What you need to do: Repeat the material exactly, every line of it.
*** Raw data ***
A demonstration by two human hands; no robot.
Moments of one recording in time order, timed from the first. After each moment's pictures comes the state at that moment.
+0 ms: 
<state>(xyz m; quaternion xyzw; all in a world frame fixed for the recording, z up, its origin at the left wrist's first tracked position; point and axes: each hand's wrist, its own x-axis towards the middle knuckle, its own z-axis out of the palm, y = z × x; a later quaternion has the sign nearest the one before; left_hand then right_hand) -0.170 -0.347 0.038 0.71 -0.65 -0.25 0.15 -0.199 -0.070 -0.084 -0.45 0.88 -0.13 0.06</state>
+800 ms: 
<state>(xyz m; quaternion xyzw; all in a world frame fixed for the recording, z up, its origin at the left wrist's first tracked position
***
Solved exercise:
A demonstration by two human hands; no robot.
Moments of one recording in time order, timed from the first. After each moment's pictures comes the state at that moment.
+0 ms: 
<state>(xyz m; quaternion xyzw; all in a world frame fixed for the recording, z up, its origin at the left wrist's first tracked position; point and axes: each hand's wrist, its own x-axis towards the middle knuckle, its own z-axis out of the palm, y = z × x; a later quaternion has the sign nearest the one before; left_hand then right_hand) -0.170 -0.347 0.038 0.71 -0.65 -0.25 0.15 -0.199 -0.070 -0.084 -0.45 0.88 -0.13 0.06</state>
+800 ms: 
<state>(xyz m; quaternion xyzw; all in a world frame fixed for the recording, z up, its origin at the left wrist's first tracked position

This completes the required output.